# WHAT THE TASK REQUIRES
Here are records with pictures in them. Copy all of them exactly and leave the pictures out.
*** INFORMATION GIVEN Section Begins ***
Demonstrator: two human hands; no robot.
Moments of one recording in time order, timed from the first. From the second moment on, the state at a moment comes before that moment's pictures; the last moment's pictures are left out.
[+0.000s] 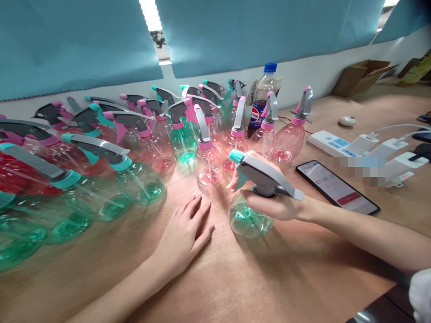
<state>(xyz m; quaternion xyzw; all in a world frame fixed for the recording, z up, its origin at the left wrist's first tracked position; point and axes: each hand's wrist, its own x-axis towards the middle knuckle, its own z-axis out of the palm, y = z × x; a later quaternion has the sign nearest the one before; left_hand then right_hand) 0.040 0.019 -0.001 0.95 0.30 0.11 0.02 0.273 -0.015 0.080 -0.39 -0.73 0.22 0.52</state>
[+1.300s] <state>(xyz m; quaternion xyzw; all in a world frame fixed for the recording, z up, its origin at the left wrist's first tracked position) 0.044 0.020 -0.003 0.94 0.32 0.11 0.02 0.268 -0.021 0.057 -0.33 -0.69 0.34 0.54</state>
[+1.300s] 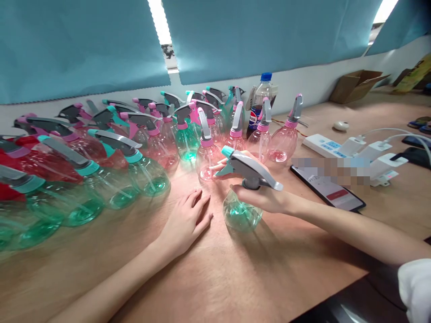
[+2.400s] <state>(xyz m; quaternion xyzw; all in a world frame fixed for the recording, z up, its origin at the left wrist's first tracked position) 0.009 0.005 0.000 0.95 0.30 0.13 0.02 0.285 -0.074 0.055 -0.56 -0.76 0.03 0.33</state>
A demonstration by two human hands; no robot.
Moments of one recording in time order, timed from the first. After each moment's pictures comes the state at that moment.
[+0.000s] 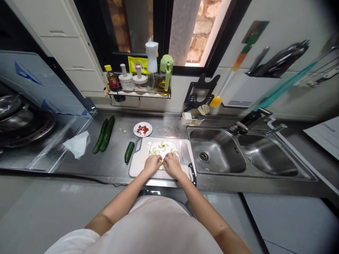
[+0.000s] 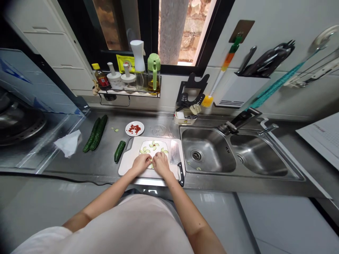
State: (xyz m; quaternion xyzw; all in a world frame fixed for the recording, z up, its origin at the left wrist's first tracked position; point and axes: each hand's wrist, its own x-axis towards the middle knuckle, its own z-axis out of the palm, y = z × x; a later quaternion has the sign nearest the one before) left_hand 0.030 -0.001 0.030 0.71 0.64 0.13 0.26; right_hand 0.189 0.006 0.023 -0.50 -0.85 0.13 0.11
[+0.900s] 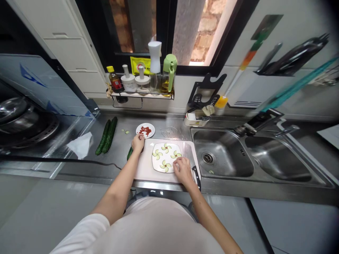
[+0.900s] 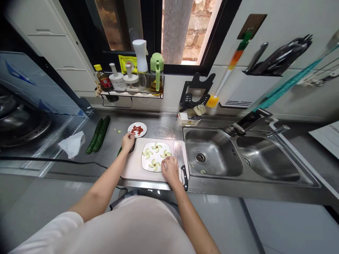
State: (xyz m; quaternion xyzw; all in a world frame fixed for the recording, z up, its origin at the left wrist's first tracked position) left_hand -0.063 0.108 0.028 0.44 0.82 0.31 0.20; right_hand 0.214 -0.012 0.030 -0.57 -0.77 0.14 0.26
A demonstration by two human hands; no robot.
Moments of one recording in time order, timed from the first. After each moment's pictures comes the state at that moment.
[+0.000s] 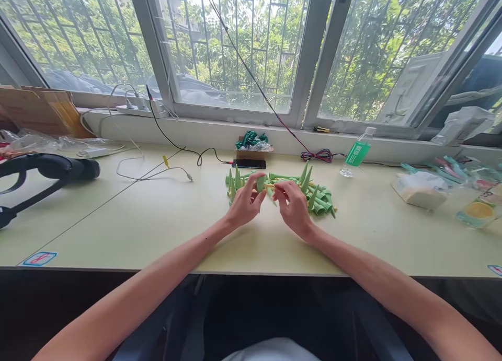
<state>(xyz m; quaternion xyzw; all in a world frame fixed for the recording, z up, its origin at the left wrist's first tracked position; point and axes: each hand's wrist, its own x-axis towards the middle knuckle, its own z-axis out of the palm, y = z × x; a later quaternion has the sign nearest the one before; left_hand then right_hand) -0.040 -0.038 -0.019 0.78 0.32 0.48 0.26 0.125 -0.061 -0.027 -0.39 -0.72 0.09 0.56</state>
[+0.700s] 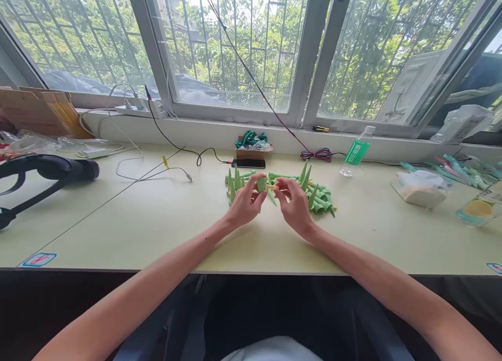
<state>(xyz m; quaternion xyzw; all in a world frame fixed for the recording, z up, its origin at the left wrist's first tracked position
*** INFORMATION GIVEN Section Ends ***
# RESPONSE AREA
Demonstrator: two human hands; no robot.
Moments of one recording in time order, timed from the first. From the second moment on, the state at a moment comes before that moment's pictures; the last moment's pictures are left out.
[+0.000s] 
<state>(xyz m; quaternion xyzw; all in a world frame fixed for the recording, z up, its origin at the left wrist's first tracked position; point and axes: each hand's wrist, its own x-axis towards the middle knuckle, its own z-axis out of the palm, y = z × x; a later quaternion has the sign nearest the one before; left_hand then right_hand) 0.040 0.019 -0.001 0.95 0.30 0.11 0.02 0.273 -0.015 0.080 -0.39 -0.73 0.22 0.52</state>
[+1.300s] <state>(xyz m; quaternion xyzw; all in a world frame fixed for the recording, z up, its origin at the left wrist's first tracked position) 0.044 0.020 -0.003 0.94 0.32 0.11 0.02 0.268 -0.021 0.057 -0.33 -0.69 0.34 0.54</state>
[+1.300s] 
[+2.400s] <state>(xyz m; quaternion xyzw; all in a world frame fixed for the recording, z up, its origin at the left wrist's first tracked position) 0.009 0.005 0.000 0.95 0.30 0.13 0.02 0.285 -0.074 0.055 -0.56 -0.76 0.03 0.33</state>
A demonstration by two human hands; no robot.
Moments of one recording in time order, timed from the first. After each moment's pictures comes the state at that moment.
[+0.000s] 
[+0.000s] 
State: (xyz m; quaternion xyzw; all in a world frame fixed for the recording, z up, its origin at the left wrist's first tracked position; point and axes: each hand's wrist, its own x-axis towards the middle knuckle, its own z-axis out of the palm, y = z × x; a later quaternion has the sign nearest the one before) left_hand 0.030 -0.001 0.030 0.71 0.64 0.13 0.26; right_hand 0.189 0.006 0.023 -0.50 -0.85 0.13 0.11
[+0.900s] 
[+0.900s] 
State: (xyz m; quaternion xyzw; all in a world frame fixed for the recording, z up, its origin at the left wrist's first tracked position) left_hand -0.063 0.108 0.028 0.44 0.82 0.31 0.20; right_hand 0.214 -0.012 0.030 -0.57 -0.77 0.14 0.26
A demonstration by two human hands; no robot.
Moments of one recording in time order, timed from the first. After each moment's pictures comes the state at that moment.
[+0.000s] 
<state>(xyz m; quaternion xyzw; all in a world frame fixed for the recording, z up, its origin at the left wrist's first tracked position; point and axes: each hand's wrist, its own x-axis towards the middle knuckle, its own z-axis out of the palm, y = z × x; a later quaternion has the sign nearest the one before; left_hand then right_hand) -0.040 -0.038 -0.019 0.78 0.32 0.48 0.26 0.125 -0.061 -0.027 -0.39 -0.72 0.09 0.56</state>
[+0.700s] 
<state>(xyz m; quaternion xyzw; all in a world frame fixed for the recording, z up, its origin at the left wrist's first tracked position

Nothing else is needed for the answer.